I/O🔗

callcut.io provides utilities for loading audio files and their annotations, converting annotations to frame labels, and building PyTorch datasets for training. The audio loading relies on torchaudio which under-the-hood delegates to torchcodec and ffmpeg.

Important

ffmpeg must be installed on your system to use callcut.io.

Audio and Annotation Loading🔗

load_audio(fname, *[, sample_rate, mono, device])

Load an audio file.

load_annotations(fname)

Load call annotations from a CSV file.

Recording Metadata🔗

Scan and validate recordings before building datasets.
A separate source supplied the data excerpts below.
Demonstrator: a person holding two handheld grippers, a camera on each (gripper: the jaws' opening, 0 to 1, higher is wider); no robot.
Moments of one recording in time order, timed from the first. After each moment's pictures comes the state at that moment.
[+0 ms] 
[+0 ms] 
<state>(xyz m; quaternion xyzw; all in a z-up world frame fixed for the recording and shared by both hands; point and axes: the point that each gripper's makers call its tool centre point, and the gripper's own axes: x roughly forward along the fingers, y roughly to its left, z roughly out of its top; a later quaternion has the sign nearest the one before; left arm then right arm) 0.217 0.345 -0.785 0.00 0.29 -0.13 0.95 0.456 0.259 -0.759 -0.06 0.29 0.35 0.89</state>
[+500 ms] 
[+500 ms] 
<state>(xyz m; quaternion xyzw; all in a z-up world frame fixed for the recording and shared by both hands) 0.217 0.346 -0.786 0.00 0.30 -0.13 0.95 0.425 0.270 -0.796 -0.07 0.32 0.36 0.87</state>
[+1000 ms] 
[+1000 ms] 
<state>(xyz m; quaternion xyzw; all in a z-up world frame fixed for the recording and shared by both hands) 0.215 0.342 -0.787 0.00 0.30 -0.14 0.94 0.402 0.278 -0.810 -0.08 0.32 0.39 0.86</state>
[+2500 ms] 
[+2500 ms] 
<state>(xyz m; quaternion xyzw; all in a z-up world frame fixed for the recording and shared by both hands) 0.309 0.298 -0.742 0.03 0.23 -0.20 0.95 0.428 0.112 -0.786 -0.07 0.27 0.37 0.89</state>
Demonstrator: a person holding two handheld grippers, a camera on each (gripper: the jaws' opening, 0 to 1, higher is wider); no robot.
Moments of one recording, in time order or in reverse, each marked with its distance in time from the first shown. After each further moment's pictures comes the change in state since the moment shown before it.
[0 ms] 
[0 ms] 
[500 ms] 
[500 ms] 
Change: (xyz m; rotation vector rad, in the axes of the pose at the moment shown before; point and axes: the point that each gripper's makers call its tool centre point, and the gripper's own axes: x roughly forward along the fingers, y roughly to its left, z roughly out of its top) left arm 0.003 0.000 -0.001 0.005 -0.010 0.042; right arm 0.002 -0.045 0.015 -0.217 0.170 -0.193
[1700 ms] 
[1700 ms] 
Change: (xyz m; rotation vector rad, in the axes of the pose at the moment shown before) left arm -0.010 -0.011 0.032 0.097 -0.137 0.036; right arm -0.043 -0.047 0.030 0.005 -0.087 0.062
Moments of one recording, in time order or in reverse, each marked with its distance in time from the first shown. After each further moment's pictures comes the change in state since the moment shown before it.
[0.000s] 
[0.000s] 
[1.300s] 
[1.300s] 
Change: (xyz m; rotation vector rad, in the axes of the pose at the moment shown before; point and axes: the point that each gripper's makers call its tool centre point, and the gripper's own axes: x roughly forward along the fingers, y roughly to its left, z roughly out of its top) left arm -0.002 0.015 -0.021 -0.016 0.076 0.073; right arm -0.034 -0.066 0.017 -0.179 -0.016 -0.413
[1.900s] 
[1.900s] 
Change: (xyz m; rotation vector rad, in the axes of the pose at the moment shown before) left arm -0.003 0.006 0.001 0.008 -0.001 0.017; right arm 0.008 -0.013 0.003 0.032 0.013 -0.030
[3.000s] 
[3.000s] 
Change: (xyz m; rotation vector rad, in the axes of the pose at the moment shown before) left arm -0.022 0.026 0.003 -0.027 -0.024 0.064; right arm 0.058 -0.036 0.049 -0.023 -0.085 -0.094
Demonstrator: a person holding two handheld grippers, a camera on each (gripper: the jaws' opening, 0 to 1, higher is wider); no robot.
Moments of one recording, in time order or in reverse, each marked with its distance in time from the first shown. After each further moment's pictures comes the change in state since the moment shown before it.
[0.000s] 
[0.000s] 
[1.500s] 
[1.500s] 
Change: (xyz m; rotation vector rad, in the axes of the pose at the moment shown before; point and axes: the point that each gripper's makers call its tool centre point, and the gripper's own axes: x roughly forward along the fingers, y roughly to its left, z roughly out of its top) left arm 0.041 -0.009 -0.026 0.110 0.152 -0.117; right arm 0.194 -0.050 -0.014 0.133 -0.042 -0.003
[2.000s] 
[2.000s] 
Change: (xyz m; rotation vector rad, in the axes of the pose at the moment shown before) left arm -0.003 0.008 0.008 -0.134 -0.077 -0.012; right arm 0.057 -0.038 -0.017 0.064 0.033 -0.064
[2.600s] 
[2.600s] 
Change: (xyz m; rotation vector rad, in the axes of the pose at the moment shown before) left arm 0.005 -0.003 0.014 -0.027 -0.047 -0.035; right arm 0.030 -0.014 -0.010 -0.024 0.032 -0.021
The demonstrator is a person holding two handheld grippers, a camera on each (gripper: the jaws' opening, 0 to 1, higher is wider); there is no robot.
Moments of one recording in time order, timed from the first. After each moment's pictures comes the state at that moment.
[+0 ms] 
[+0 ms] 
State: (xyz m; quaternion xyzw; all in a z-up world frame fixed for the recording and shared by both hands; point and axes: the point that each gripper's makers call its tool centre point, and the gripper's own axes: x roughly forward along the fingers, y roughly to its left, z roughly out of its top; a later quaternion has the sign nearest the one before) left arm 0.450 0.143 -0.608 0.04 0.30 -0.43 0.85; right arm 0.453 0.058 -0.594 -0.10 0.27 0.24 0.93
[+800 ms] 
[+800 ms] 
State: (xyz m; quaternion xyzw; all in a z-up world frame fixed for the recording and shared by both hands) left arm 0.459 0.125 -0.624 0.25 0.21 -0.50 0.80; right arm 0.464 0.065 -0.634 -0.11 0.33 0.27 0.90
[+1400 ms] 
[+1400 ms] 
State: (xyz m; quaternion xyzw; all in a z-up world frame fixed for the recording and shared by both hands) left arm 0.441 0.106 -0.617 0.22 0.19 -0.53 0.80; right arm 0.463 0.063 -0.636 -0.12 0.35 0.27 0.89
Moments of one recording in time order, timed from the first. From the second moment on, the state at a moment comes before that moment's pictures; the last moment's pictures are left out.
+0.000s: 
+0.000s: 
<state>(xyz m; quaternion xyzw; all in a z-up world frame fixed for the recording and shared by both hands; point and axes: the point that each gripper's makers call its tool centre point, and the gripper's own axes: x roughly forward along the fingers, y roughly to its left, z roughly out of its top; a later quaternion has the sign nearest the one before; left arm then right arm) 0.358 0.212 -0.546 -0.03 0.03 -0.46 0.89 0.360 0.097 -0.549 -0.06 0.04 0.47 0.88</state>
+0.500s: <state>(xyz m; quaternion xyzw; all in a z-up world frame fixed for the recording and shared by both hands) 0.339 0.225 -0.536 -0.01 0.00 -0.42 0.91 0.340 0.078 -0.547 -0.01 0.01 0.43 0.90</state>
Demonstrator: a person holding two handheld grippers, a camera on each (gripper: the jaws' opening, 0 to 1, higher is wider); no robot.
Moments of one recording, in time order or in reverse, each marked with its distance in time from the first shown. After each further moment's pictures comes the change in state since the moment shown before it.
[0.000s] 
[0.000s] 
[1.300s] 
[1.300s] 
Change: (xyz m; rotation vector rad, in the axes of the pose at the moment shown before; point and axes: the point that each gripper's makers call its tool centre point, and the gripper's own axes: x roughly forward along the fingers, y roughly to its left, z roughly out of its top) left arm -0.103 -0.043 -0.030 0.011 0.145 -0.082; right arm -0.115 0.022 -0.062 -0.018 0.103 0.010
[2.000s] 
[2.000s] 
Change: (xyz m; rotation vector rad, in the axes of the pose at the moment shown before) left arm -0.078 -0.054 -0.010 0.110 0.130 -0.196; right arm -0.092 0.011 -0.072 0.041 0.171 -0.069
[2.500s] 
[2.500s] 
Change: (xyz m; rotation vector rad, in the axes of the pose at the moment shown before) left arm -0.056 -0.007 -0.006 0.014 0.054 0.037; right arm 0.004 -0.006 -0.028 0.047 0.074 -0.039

This pre-validation step ensures all recordings have valid annotations and computes metadata (duration, annotation count) without loading the full audio.

scan_recordings(recordings)

Scan recordings and return metadata for valid ones.

RecordingInfo(audio_path, annotation_path, ...)

Metadata about a recording for dataset construction.

Label Generation🔗

Convert annotation intervals to per-frame binary labels for training.

intervals_to_frame_labels(intervals, times)

Convert annotation intervals to per-frame binary labels.

Dataset🔗

PyTorch Dataset for training call detection models.

CallDataset(recordings, extractor[, ...])

PyTorch Dataset for frame-level call detection.